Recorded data
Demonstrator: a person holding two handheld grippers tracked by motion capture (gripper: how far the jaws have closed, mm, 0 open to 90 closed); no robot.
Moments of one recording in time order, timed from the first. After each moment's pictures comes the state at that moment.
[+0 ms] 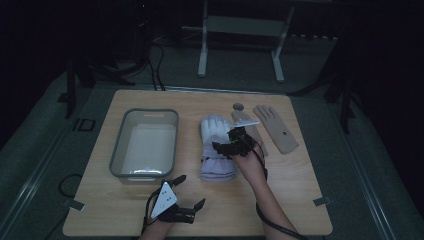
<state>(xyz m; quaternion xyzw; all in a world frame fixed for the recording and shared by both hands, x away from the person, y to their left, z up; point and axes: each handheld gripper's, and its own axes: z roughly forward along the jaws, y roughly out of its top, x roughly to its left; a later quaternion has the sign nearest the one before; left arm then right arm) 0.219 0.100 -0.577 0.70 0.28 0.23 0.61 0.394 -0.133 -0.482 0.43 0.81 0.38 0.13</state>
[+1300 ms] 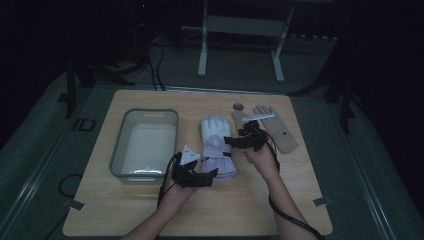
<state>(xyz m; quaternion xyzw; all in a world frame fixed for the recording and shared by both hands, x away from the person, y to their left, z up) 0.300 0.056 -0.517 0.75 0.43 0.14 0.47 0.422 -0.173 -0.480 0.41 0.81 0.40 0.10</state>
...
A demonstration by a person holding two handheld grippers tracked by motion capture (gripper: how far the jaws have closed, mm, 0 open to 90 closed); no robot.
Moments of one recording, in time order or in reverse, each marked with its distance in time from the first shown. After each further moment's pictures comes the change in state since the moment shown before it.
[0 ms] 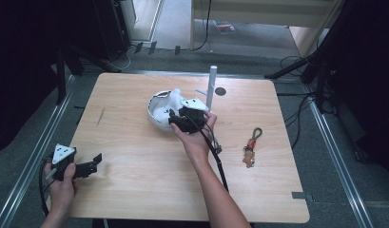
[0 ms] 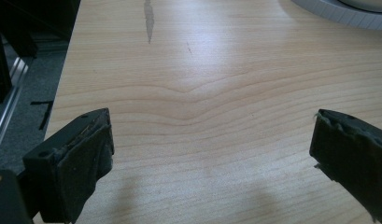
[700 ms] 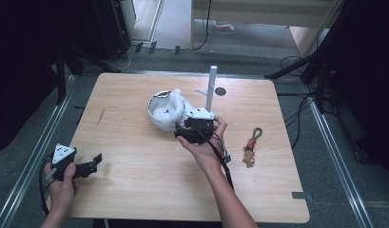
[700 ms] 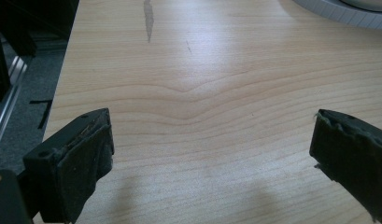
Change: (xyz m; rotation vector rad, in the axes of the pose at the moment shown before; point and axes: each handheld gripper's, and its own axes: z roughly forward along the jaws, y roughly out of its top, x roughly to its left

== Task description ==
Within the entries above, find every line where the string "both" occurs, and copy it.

== Exercise result ==
<state>(xyz m; quaternion xyzw; all in a world frame fixed for the recording and shared by both hands, x away from the person, y to their left, z up; point and axes: each handheld gripper's, and its own axes: z roughly forward along the jaws, y roughly out of its top, x roughly to its left; a later quaternion has the sign nearest the one before; left arm then right arm) 0.219 0.100 -0.577 0.70 0.28 0.23 0.61 0.394 -0.133 -0.482 0.43 0.81 0.38 0.13</state>
<state>(xyz m; quaternion xyzw; all in a world frame fixed for the recording and shared by both hands, x away from the person, y to their left, z up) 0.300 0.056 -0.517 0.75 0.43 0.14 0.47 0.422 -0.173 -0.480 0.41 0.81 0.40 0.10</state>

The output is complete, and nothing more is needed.